# The data
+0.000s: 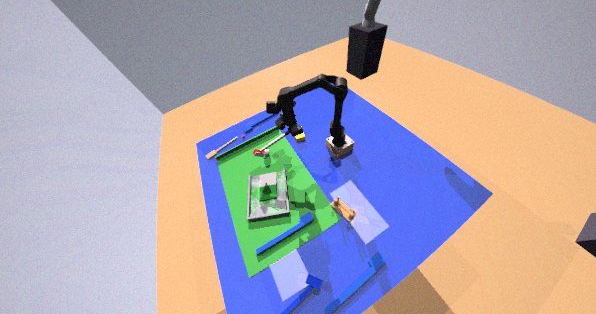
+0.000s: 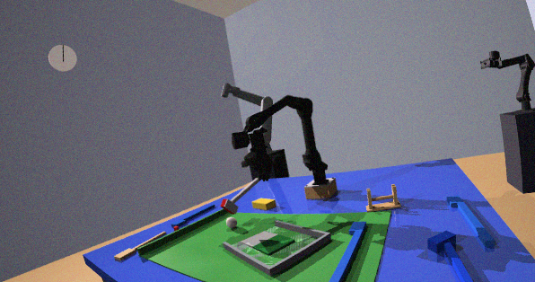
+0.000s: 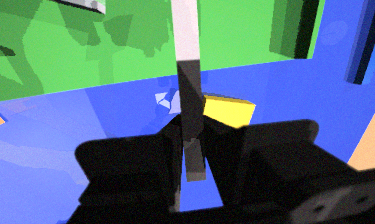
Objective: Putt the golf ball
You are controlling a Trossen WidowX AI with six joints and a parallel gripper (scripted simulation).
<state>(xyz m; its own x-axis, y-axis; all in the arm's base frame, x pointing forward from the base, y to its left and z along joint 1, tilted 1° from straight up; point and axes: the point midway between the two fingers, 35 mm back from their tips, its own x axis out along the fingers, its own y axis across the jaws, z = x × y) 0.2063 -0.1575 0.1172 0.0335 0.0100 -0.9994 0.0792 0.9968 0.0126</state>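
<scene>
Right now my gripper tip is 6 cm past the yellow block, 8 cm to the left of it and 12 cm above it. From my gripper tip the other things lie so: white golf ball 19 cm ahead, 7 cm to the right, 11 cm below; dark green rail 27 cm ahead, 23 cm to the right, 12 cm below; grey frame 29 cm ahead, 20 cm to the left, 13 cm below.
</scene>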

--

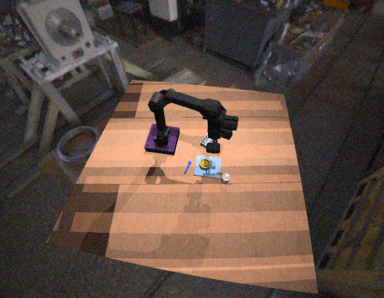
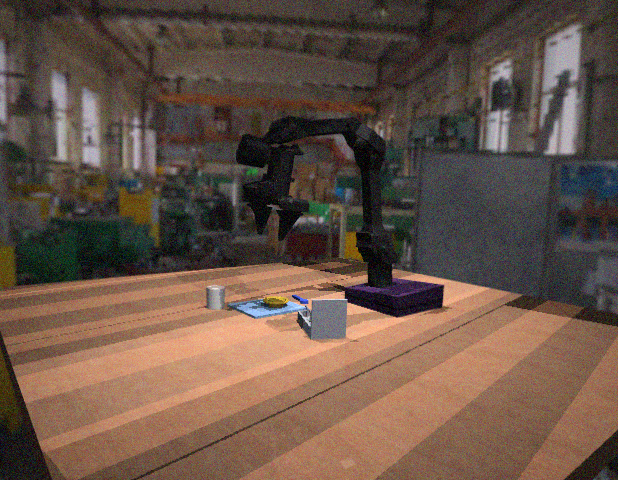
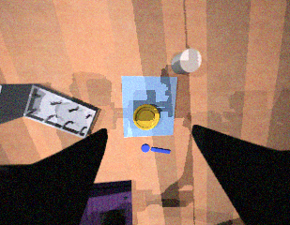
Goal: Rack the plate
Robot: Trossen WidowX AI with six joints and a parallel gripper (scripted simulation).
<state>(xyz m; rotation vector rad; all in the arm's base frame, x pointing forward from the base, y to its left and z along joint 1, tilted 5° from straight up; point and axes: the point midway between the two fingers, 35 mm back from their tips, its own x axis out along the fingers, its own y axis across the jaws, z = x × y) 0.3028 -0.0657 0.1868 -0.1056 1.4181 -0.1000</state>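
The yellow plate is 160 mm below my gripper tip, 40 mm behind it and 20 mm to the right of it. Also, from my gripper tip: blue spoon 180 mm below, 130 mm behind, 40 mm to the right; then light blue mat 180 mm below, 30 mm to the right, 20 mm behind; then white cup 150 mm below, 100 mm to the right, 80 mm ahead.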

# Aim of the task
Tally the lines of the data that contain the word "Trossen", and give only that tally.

# Solution below
2